Ray K. Erku / Post Independent

Energy companies across Colorado are currently working amid major external factors affecting production.

New state rules passed by the Colorado Legislature in 2019, a global push to reduce carbon emissions and, now, a war in Ukraine that’s severely impacting the global energy market have all made for choppy economic waters for oil and gas companies.

In New Castle on Thursday, a panel of oil and gas executives spent time during the eighth annual Energy & Environment Symposium addressing the industry’s future. The three-day event was hosted by Garfield County and Colorado Mesa University.

The panel consisted of Caerus Oil and Gas Chief Operating Officer Andrea Passman, Chevron Rockies Business Unit Vice President Hodge Walker and Civitas Resources Inc. Chief Sustainability Officer Brian Cain.

In 2019, Gov. Jared Polis signed a new law, Senate Bill 19-181, that allows local governments to impose new regulations on oil and gas development. And in a post SB19-181 world, the real challenges for the Western Slope production falls on predictability and timing, Passman said.

“It really comes down to making sure that we can deliver on our plans, which is speed of permitting and timing associated with that,” she said. “As well as making sure that we’re all connected.”

But new regulations aside, Passman noted that there simply aren’t enough pipelines to carry away gas.

“It used to be that there was, like, 20 rigs running out here at a time. But, fundamentally, those wells did not do as much as the wells today,” she said. “So, while we only have four or five rigs running, we only have four major takeaway pipelines in this region.”
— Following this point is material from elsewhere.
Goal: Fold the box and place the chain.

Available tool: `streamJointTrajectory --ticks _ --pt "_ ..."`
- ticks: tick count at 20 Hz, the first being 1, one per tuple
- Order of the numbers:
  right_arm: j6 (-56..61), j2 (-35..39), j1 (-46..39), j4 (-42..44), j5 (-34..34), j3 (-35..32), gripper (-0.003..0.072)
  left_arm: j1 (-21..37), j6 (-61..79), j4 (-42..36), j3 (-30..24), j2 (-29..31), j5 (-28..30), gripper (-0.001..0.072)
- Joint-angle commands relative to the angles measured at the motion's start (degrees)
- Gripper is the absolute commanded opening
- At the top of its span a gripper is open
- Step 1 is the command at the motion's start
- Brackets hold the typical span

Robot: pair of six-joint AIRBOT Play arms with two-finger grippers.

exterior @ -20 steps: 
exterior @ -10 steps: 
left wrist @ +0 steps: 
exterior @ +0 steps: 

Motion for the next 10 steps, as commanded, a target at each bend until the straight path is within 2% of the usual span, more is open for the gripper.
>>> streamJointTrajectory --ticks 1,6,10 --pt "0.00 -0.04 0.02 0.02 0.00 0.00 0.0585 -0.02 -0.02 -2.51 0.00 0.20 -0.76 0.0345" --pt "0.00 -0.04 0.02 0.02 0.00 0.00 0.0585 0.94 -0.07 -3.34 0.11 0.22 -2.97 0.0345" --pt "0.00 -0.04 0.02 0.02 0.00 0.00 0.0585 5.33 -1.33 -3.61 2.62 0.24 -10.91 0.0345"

Cain said Colorado’s oil and natural gas industry came to a hard stop amid new regulations. But the challenge prompted Civitas, Colorado’s first carbon-neutral energy producer, to shift its model from drilling as much as it could to spending less than what it actually produces, Bain said.

“We’re interested in chasing and creating value, rather than growth for the sake of growth,” he said. “That’s a much healthier industry.”

Amid the pledge of becoming net-zero — an effort that essentially encourages companies to create renewable energy on-site — Cain said it has completely changed the economics of Civitas’ decisions.

“We have a relentless focus on driving down operational emissions, and then offsetting residual emissions using only certified offsets procured through the four largest and most critical registries,” he said.

For Chevron, Walker said mitigating potential impacts on communities came well before the passage of 2019’s new regulations.

In 2014, Walker said Chevron started looking at a more comprehensive approach to development over a broader area. This systemic approach meant looking at ways to build infrastructure that moves product without the use of trucks while creating tankless designs.

“Having that longer time frame, being able to engage with service providers, with communities, with landowners to lay that plan out, is very powerful in being able to be efficient, reliable, safer,” he said. “And having a lower impact on the environment in our communities.”

When it comes to any discussion over oil and gas regulations, the term “renewable energy” is usually always mentioned.

In that spirit, Cain said natural gas is going to continue to play a pivotal role in diversifying energy companies’ portfolios.

“As we’re faced with a crisis in Europe, these companies that have massive switches to renewable energy still need significant natural gas resources for baseload power,” he said. “Baseload power is what keeps the lights on, it’s what keeps the showers hot when the sun’s not shining and the wind’s not blowing.”